Autonomous boats can have a plethora of applications related to sea life and pollution monitoring, search and rescue, border patrol, inspection of internal waterways and the open ocean, among others. Moreover, the design, development, and control of such platforms poses some excellent engineering challenges related to mechanical design, autonomy, robustness, ability to perceive and navigate the highly dynamic and unstructured turbulent water environment, etc. In this project, we focus on the design, development, and experimental validation of open-source, low-cost, waterjet-power robotic speedboats for education and research. The proposed speedboats are developed based on a modular hull and a waterjet propulsion system that are both 3D printed. The speedboat design is easy to replicate and maintain, and it can accommodate all the sensors needed for autonomous navigation, such as, LiDAR, monocular vision, GPS and more.
Water-jets allow the platform to:
i) operate in shallow waters,
ii) reduce the risk of entanglement, and
iii) reduce any risk of injury to users or sea-life.

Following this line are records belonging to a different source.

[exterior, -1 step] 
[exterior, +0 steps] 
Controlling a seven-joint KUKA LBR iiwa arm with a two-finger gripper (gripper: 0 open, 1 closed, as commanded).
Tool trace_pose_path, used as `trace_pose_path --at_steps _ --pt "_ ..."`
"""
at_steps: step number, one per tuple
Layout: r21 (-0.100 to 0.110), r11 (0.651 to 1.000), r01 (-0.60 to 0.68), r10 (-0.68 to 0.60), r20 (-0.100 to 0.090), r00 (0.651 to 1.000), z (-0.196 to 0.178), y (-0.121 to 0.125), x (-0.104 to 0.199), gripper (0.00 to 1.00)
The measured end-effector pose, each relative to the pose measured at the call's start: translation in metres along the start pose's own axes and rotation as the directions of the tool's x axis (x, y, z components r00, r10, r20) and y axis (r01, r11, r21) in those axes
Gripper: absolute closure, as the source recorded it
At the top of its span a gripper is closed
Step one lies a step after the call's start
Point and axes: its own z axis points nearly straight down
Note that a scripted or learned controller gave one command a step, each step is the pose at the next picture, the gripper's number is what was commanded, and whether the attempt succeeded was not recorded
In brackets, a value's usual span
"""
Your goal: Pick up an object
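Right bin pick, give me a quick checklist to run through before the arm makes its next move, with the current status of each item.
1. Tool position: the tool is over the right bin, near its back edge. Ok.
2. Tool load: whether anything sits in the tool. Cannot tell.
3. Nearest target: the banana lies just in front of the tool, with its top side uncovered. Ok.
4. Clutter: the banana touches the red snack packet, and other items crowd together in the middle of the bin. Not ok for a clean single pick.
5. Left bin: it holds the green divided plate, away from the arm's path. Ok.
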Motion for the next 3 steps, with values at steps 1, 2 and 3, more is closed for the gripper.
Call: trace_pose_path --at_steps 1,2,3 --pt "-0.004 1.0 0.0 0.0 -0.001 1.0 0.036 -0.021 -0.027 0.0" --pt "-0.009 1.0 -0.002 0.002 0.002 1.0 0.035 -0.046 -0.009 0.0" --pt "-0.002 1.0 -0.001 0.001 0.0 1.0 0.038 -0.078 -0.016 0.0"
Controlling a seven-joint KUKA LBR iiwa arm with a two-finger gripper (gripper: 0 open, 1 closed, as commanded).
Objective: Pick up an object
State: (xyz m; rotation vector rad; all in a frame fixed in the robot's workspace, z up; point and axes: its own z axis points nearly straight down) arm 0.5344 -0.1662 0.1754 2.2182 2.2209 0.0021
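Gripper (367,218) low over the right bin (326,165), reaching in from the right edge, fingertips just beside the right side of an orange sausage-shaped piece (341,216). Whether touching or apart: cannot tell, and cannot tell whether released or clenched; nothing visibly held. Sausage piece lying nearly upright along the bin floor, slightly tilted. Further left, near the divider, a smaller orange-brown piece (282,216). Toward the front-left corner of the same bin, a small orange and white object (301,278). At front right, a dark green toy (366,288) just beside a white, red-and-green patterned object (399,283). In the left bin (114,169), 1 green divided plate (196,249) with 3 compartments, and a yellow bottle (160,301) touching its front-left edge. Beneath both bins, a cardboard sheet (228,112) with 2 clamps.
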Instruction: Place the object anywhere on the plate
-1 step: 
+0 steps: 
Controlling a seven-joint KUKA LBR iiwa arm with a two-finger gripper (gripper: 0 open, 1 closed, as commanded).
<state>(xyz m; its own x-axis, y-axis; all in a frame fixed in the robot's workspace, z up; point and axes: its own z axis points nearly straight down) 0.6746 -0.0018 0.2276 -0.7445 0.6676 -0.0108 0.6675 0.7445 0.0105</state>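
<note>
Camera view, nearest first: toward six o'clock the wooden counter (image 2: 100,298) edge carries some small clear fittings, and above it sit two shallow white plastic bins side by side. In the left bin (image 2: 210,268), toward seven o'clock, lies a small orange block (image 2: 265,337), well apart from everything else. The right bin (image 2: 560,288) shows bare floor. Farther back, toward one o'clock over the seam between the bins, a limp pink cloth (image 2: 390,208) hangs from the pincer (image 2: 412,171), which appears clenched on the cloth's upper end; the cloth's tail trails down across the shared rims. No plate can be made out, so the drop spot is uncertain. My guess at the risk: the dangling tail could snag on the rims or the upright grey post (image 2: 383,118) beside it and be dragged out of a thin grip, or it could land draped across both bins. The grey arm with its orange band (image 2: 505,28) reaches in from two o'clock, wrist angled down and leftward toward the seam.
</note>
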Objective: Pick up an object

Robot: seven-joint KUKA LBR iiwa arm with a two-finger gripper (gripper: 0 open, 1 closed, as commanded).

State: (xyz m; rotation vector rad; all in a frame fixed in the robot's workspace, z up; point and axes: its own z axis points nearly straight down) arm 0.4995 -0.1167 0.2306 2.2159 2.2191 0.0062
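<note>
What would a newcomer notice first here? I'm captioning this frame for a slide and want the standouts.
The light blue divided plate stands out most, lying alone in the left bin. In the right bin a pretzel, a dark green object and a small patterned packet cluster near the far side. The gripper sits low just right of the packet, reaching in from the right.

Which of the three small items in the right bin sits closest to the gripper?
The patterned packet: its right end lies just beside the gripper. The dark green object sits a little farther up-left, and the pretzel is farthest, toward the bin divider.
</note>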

The efficiency of the speedboats has been experimentally validated through velocity, thrust, and efficiency testing and real-world deployment. The designs are disseminated in an open source manner and they are accompanied by a speedboat racing competition that involves both dynamic and static events. These resources are expected to be valuable for robotics researchers and for lecturers that want to introduce hands-on assignments in courses related to robotics and autonomous systems.